Maroulis talked about how when her husband was deployed, after she was injured, the two of them had a deal: she didn’t ask him about all of the dangerous stuff he was doing out there. And he wasn’t allowed to ask her about rehab.
It was a safe space -- he became the one person who wasn’t measuring her by her progress, or lack thereof. He’d be the one person who didn’t see her as the injured girl.
All she did was work like heck to get on her feet before he got back.
“He never expected less of me,” she said. She so loves him for that.
It took longer than she wanted. She was in a wheelchair for almost three years. There were multiple surgeries, nerve damage, a brain injury. No one knows for sure why she started walking again. All the doctors had competing ideas.
“It was fear, and it was frustration,” Maroulis said. And the realization that, maybe, she might not walk again. “And what do I do? If you’re not successful, where does that put you?”
She felt anger. She felt everything. Even when she started getting better, she wasn’t sure about this civilian life: “It was much more comfortable for me sitting at home because I didn’t relate to anybody at the supermarket or on the street, they’d just make me mad,” she said. They didn’t get it. They never would.
But then slowly, she got out there. Exercise. Sports. Feeling a little bit of that camaraderie again.
All those freedoms she’d fought for? “I need to take advantage of those freedoms,” she decided.
All those she’d served with, all those who had come before? “I started feeling like I was honoring them by actually living instead of sitting at home,” she said.
Sullens put it this way: the adversity he’s gone through, these past few years, he’s putting it on that mountain, and man, he’s going to get to the top.
Don’t get him wrong. Things are going great now. Great! But man, he’s going to make it official. Climb a mountain on 9/11?
He’s going up that hill.
In 2009 he saw the flash, and was blasted out of his gunner turret. He remembers waking up in the road, trying to crawl. Somebody patching him up.
His combat infantry career was over, like that. They saved his mangled leg, and he came home to work as a road deputy, a SWAT sniper. And then he finally said, Cut it off. Time to get on with life. He’s off to college now, and things are going great.
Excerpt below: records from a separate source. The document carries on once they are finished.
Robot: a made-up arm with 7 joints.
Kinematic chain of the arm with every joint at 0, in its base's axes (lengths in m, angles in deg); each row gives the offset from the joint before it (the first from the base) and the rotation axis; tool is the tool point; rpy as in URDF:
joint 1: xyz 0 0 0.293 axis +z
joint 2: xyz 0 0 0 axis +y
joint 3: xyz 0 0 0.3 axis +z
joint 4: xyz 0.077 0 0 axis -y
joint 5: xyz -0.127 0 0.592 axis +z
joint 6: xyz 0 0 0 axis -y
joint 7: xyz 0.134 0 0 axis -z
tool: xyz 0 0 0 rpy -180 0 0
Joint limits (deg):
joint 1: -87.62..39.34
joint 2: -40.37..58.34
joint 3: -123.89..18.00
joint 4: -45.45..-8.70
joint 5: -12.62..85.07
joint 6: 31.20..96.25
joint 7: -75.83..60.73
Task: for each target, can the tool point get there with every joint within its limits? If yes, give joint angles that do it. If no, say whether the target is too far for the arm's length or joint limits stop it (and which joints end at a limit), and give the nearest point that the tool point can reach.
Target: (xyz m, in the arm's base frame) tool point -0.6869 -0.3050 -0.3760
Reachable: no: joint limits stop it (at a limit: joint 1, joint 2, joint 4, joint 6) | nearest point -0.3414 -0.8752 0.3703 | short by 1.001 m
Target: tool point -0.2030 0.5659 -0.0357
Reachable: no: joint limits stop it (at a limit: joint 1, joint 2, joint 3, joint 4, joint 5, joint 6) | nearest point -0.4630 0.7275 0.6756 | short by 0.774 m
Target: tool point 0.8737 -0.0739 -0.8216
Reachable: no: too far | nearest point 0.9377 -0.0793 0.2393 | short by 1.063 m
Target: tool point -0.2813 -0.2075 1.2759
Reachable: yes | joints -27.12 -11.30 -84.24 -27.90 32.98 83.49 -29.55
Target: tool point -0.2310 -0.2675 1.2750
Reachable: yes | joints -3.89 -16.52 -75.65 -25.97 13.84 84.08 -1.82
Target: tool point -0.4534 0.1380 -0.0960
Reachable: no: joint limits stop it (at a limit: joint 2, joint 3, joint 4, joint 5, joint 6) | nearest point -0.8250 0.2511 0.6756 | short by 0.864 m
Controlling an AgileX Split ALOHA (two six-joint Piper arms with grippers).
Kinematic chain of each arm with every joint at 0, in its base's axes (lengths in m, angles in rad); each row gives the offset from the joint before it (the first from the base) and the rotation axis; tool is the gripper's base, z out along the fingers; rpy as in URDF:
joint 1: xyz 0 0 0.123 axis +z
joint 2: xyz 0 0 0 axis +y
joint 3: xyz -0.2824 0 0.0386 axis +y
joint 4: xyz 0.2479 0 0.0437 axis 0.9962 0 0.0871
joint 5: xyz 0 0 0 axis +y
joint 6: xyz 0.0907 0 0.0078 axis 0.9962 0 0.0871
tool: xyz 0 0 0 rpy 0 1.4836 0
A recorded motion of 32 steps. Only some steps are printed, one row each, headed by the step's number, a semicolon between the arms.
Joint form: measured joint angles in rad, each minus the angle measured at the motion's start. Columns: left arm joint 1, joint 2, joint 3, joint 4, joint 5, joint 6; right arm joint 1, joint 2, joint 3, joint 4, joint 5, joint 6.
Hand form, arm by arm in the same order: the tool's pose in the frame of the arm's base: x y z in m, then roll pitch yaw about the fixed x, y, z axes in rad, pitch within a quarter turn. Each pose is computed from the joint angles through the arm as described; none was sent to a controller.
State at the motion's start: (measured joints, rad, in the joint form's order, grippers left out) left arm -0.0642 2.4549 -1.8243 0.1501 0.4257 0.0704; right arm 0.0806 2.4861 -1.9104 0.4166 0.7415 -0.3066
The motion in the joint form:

But he’s going to make it official: That mountain is a manifestation of all he’s been through. To climb it on 9/11?
Maybe some other vets will see them do this, Maroulis said, and realize they can get up and start taking advantage of the freedoms they’d fought for, too.
What’ll it mean, when they get to the peak? What will they feel? The answer is different for everyone, Kirby said. But there’s something about working together, everyone counting on each other, to get to the top.
“This isn’t a child mountain,” O’Neill said. “It kills people every year. Or, the range does. It’s a serious deal.”
Yes it is.
We took a hard shot. We all did. Our country did. My goodness, these vets certainly did. They have injuries seen and unseen.
But those injuries do not define them. That is not who they are. This -- this, what they’re doing -- is.
“Not saying everybody has to go to war or get injured or lose a limb,” Sullens said. “Everybody has adversity.”
Everybody can get back up. On Sept. 11, 11 years to the day the towers came down, these vets are going to climb a mountain. They’re going to raise their arms and touch the sky, for everyone who went before them, and for everyone who is about to get back up.